Haluannews Ekonomi – PT Wijaya Karya (Persero) Tbk (WIKA) berhasil membukukan kontrak baru senilai Rp 20,66 triliun hingga Desember 2024. Angka ini menunjukkan peningkatan signifikan dibandingkan perolehan kontrak November 2024 yang mencapai Rp 19,96 triliun. Dominasi sektor infrastruktur dan gedung mencapai 42% dari total kontrak baru, disusul sektor industri penunjang konstruksi (32%), EPCC (Engineering, Procurement, Construction, and Commissioning) 20%, dan properti 6%.

Related Post
Hingga akhir Desember 2024, WIKA tengah menggarap 75 proyek konstruksi di Indonesia. Menariknya, 42 proyek di antaranya merupakan Proyek Strategis Nasional (PSN), termasuk 8 proyek di Ibu Kota Nusantara (IKN). Beberapa PSN baru yang didapatkan pada Desember lalu antara lain Pembangunan Bendungan Tiga Dihaji Paket VI (Rp 544 miliar) dan Pekerjaan Lanjutan Bendungan Jragung (Rp 187 miliar).

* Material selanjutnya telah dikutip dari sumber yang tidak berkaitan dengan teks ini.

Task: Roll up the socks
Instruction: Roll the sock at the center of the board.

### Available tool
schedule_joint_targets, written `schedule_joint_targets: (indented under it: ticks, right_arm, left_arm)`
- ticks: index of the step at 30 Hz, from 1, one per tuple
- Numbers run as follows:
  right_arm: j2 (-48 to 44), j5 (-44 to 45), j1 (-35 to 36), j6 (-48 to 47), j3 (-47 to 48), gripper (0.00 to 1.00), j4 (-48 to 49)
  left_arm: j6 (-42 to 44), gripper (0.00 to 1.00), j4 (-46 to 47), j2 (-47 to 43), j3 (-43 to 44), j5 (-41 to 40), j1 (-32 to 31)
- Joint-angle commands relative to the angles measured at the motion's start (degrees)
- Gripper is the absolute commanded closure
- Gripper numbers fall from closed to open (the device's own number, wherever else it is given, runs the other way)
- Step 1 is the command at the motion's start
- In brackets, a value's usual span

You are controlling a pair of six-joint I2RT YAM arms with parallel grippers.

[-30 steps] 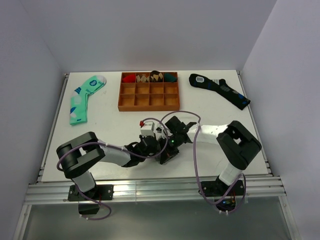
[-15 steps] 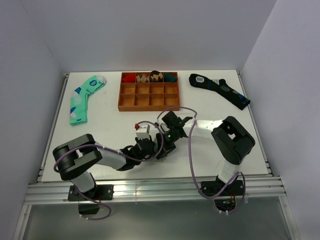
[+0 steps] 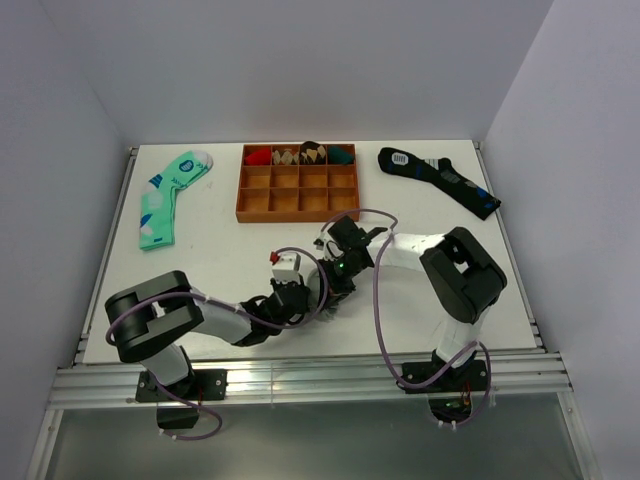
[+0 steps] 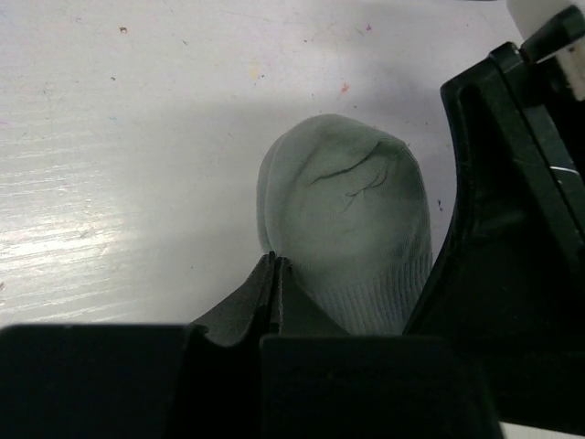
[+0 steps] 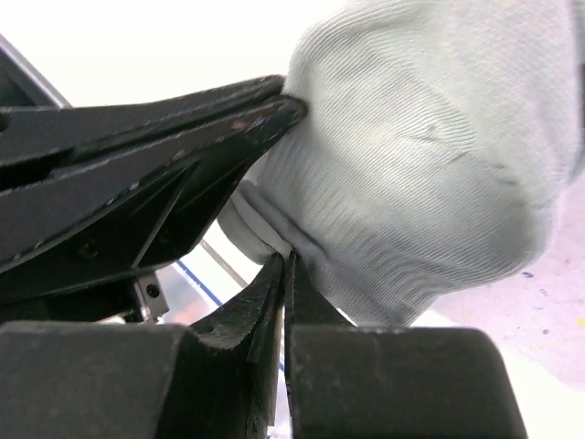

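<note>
The socks (image 4: 347, 215) are a small light-grey knit bundle (image 5: 430, 155) with a ribbed cuff, held low over the white table. My left gripper (image 4: 275, 265) is shut, its tips pinching the bundle's lower left edge. My right gripper (image 5: 286, 261) is shut too, its tips meeting at the fold by the cuff. The left gripper's black fingers (image 5: 183, 128) reach the bundle from the left in the right wrist view. From above, both grippers (image 3: 330, 278) meet mid-table and hide the socks.
A brown wooden divided tray (image 3: 297, 217) stands at the back centre, with rolled socks in its far row. A mint-green patterned sock (image 3: 165, 200) lies at the back left. A long dark navy sock (image 3: 440, 180) lies at the back right.
Both wrists have shifted together away from the near edge, toward the tray. The right arm has folded in closer. Both grippers have stayed shut.
</note>
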Motion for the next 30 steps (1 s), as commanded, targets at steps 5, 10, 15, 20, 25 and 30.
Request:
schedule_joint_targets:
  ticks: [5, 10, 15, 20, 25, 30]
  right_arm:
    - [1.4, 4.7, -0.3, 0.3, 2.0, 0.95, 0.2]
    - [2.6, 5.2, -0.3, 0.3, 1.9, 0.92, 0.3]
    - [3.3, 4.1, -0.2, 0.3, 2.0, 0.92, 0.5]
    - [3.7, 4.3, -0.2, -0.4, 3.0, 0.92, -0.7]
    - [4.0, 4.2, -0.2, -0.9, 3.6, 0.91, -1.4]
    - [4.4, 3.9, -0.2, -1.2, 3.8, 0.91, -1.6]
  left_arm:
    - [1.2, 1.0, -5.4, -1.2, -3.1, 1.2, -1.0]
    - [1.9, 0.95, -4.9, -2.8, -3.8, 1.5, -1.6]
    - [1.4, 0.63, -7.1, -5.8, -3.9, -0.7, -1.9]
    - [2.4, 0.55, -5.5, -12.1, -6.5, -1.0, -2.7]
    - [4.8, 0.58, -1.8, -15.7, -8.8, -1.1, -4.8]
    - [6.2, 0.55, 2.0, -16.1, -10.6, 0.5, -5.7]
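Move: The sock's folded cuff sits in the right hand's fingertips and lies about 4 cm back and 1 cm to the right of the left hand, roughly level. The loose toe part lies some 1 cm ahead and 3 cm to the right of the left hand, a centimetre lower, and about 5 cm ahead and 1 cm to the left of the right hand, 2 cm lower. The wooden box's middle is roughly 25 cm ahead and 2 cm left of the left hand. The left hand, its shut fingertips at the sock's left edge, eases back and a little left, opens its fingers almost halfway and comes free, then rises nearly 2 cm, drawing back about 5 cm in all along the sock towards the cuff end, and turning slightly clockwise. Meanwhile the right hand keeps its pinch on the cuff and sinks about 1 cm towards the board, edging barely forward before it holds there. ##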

Direktur Utama WIKA, Agung Budi Waskito, menjelaskan bahwa seluruh proyek tersebut menerapkan skema pembayaran bulanan dengan uang muka. Sistem ini memungkinkan WIKA beroperasi secara mandiri dan efisien dalam pengelolaan kas, sejalan dengan strategi transformasi perusahaan. Agung optimistis, perolehan PSN baru ini akan memperkuat peran strategis WIKA dalam mendukung program pemerintah dan meningkatkan kualitas hidup masyarakat.
"WIKA berkomitmen mewujudkan kualitas hidup masyarakat Indonesia yang lebih baik. Sebagai Agent of Development Pemerintah, kami akan berkontribusi dalam pencapaian swasembada ekonomi, pangan, dan energi melalui pembangunan PSN," tegas Agung dalam keterangannya, Selasa (21/1/2025). Ia menambahkan, melalui proyek EPCC hilirisasi dan industrialisasi, WIKA juga akan menciptakan nilai tambah bagi produk dalam negeri sebagai Value Creation Company.
Salah satu proyek unggulan adalah Pembangunan Bendungan Tiga Dihaji Paket VI di Kabupaten OKU Selatan. Bendungan ini dirancang untuk mengelola sumber daya air, mengurangi risiko banjir, serta mendukung irigasi dan pasokan air baku. Keunggulan lainnya adalah keberadaan Pembangkit Listrik Tenaga Air (PLTA) berkapasitas 2×20 MW yang akan mengurangi ketergantungan pada listrik luar daerah.
WIKA juga menekankan komitmennya terhadap prinsip Environmental, Social, Governance (ESG) dalam setiap proyek. Penerapan teknologi ramah lingkungan seperti motor listrik, penerangan solar cell, penghijauan, dan pengelolaan limbah yang melibatkan masyarakat menjadi bukti nyata komitmen tersebut. "Proyek Bendungan Tiga Dihaji bukan hanya bermanfaat jangka panjang bagi masyarakat, tetapi juga menjadi contoh penerapan solusi infrastruktur berkelanjutan," pungkas Agung.